Up to and including the line with "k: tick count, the", output the records exactly as they appear.

(Entries provided Opens)

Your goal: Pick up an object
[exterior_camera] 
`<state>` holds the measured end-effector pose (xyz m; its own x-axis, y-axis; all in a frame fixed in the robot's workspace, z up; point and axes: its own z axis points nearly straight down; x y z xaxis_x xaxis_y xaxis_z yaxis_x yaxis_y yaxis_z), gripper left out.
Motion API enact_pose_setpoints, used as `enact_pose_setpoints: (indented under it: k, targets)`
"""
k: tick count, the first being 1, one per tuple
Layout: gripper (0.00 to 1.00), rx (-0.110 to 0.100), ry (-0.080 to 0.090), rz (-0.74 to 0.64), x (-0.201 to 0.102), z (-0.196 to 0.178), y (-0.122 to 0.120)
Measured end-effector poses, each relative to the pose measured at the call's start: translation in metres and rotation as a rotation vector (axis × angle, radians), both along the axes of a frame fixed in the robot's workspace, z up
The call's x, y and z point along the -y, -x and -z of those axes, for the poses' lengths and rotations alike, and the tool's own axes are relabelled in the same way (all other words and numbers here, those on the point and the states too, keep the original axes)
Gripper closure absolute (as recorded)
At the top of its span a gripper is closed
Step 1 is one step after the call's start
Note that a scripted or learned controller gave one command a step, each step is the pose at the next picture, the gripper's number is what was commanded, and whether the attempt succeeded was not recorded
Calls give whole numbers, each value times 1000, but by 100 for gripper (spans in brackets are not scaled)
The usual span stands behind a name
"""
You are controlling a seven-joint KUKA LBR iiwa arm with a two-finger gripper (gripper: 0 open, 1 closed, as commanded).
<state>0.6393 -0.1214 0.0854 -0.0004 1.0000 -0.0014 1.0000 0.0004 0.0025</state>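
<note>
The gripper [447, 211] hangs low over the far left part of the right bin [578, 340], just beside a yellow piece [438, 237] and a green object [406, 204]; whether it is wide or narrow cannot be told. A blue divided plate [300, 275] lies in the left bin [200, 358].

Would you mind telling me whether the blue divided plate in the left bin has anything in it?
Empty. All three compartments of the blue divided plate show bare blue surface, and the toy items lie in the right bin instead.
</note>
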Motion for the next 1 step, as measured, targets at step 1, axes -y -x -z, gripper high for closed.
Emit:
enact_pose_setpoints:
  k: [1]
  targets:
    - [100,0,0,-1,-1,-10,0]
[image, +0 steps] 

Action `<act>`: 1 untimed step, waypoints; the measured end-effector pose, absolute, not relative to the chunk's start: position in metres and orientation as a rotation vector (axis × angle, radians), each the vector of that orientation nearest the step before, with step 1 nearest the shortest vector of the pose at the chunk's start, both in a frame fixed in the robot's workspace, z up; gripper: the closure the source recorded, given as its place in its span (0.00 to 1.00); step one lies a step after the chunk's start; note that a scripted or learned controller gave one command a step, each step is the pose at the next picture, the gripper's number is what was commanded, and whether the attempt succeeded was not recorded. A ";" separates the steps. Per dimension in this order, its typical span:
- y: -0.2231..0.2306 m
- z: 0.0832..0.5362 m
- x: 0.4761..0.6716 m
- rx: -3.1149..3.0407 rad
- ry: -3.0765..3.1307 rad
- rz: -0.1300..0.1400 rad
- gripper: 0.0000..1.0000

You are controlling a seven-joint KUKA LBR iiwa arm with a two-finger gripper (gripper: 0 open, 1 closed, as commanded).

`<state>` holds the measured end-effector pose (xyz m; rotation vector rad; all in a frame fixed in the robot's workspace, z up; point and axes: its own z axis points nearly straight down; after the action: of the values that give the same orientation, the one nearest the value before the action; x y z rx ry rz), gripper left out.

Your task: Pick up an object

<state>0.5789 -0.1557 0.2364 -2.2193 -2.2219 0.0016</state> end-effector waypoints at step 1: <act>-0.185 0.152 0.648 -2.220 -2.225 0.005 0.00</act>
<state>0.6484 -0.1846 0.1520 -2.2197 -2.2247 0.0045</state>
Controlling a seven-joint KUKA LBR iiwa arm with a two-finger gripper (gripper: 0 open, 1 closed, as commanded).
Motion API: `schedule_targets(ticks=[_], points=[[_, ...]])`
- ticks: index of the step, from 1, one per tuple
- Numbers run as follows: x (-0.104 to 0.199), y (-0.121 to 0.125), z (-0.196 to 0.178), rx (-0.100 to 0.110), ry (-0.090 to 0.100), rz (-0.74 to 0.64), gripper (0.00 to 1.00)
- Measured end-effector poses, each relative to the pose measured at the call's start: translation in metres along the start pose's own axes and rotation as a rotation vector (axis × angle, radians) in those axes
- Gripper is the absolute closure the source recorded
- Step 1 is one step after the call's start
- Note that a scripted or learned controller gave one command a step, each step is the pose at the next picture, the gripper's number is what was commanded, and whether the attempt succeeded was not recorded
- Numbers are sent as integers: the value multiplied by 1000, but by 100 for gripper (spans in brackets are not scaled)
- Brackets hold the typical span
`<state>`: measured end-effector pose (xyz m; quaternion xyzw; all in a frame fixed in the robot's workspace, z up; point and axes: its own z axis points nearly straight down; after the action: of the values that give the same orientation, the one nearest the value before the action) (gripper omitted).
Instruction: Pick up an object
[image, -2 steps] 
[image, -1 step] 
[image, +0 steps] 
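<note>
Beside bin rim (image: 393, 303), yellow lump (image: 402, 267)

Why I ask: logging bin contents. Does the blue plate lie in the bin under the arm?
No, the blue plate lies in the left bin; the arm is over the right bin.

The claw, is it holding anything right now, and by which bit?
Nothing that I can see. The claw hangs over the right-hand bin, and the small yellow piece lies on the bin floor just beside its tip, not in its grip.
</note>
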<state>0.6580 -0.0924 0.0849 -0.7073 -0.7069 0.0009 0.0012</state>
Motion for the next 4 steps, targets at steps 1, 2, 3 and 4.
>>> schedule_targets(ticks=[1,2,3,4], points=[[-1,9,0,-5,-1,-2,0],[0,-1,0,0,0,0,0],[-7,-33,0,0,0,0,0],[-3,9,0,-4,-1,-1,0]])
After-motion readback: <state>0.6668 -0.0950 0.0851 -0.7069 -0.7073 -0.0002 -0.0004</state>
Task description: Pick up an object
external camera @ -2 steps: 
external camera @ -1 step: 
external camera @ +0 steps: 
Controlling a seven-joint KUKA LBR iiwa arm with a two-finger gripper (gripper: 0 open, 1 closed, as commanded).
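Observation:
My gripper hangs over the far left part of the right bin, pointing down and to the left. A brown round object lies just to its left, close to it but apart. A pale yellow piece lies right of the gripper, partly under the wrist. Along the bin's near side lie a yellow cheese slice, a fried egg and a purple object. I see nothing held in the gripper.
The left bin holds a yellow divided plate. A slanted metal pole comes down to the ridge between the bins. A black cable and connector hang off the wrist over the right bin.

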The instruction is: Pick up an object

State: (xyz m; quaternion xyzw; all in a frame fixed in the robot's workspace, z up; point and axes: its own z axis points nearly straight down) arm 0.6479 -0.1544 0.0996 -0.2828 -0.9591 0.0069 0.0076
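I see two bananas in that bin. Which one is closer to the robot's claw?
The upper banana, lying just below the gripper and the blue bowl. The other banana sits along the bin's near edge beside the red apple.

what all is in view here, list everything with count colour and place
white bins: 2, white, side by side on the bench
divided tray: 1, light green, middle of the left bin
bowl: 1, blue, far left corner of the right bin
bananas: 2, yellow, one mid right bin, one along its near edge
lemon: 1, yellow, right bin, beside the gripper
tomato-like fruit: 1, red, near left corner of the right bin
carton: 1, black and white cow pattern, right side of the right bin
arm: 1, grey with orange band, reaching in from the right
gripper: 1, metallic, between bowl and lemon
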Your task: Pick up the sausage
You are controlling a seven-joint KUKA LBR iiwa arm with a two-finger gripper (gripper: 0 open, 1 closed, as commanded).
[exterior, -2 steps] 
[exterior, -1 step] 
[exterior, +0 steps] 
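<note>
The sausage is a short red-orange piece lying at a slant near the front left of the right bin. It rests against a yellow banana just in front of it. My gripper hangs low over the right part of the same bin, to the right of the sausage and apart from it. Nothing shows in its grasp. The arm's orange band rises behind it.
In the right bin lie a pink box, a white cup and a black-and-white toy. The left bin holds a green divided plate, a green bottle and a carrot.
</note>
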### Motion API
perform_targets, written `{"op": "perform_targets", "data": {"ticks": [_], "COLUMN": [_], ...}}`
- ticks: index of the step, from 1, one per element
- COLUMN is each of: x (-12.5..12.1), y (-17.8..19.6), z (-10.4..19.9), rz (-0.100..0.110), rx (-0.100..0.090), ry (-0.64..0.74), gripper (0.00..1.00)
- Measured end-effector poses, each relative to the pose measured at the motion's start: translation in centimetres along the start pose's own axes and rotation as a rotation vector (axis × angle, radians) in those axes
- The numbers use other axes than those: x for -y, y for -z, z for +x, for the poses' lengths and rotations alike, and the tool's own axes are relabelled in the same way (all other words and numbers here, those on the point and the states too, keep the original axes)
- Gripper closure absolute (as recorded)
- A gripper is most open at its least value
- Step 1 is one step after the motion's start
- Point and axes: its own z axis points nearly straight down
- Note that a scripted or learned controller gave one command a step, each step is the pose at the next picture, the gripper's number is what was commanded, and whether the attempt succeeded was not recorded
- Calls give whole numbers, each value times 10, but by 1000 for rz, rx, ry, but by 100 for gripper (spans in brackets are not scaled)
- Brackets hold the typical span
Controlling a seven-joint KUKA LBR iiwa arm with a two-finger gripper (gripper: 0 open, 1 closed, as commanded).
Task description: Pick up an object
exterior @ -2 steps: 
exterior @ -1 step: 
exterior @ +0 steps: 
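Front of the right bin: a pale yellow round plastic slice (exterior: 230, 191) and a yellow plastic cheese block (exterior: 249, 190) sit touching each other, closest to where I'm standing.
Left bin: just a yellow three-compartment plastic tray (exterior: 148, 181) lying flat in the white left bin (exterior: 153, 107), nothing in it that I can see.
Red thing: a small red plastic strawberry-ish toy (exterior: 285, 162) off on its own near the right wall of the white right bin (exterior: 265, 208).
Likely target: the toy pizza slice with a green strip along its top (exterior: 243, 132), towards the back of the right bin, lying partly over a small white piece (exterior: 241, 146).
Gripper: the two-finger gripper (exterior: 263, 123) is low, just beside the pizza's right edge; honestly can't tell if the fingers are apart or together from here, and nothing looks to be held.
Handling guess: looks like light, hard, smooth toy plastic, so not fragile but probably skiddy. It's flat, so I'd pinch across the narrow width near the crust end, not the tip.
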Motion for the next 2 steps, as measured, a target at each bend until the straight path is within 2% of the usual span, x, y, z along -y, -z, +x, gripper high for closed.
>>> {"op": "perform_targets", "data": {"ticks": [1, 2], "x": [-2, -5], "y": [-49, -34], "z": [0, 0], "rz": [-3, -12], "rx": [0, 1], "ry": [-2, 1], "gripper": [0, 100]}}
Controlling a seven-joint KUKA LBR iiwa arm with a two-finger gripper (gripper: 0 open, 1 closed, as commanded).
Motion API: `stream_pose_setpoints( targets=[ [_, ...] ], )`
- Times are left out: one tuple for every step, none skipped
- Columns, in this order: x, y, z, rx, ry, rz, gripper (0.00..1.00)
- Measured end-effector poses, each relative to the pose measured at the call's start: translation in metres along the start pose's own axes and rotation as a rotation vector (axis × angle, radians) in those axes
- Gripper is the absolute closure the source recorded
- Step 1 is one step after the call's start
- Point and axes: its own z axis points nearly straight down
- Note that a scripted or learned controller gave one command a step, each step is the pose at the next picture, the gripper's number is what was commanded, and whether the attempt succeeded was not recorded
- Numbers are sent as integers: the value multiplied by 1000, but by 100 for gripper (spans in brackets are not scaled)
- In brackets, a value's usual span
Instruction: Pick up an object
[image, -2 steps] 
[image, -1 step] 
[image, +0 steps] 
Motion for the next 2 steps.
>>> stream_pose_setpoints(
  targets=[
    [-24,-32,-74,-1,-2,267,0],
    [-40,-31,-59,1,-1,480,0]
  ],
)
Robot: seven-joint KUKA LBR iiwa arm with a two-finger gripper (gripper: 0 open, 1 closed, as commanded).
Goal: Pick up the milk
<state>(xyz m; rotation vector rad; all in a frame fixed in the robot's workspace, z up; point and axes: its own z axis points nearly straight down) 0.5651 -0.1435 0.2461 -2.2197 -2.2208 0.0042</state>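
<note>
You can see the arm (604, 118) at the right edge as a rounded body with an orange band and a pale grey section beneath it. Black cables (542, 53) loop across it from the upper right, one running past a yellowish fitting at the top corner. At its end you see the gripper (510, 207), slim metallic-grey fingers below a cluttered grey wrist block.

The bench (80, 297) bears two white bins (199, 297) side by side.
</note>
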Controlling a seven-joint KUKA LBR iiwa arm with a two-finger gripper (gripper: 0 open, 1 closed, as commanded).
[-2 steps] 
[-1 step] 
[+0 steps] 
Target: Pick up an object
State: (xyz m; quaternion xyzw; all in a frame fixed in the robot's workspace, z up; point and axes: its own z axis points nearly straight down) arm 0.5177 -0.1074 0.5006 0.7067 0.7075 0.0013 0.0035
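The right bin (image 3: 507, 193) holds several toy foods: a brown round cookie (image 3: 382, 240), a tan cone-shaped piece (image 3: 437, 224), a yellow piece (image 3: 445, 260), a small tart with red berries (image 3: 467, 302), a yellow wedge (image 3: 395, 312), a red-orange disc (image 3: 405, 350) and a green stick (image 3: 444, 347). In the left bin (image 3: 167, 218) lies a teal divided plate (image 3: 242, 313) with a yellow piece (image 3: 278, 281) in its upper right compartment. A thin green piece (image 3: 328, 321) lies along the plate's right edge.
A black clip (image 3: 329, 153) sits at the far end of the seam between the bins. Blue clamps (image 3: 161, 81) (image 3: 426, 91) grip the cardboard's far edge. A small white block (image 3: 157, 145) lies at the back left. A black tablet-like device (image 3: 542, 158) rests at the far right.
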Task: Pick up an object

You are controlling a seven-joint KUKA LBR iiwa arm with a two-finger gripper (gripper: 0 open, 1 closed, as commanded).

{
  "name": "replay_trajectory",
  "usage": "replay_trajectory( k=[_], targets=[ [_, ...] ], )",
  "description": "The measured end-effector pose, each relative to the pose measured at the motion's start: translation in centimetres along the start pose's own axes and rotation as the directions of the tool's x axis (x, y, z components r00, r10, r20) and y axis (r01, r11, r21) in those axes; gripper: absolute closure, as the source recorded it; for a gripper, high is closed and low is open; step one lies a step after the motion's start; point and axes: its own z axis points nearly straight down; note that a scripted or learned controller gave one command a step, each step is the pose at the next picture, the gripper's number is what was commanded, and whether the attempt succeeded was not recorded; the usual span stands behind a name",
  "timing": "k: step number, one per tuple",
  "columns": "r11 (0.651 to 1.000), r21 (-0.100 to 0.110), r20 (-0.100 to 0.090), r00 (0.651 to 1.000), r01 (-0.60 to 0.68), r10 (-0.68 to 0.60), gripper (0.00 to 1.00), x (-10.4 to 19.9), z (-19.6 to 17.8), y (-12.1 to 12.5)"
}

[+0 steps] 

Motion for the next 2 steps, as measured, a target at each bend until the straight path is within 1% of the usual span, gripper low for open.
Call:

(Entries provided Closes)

### Result of this task
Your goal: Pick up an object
[exterior_camera] 
`<state>` holds the measured end-effector pose (xyz m; its own x-axis, y-axis; all in a frame fixed in the robot's workspace, z up; point and axes: its own z axis points nearly straight down; x y z xaxis_x xaxis_y xaxis_z yaxis_x yaxis_y yaxis_z), gripper left out.
Motion API enact_pose_setpoints, used as `enact_pose_setpoints: (indented under it: k, targets)`
"""
k: tick count, the first being 1, one per tuple

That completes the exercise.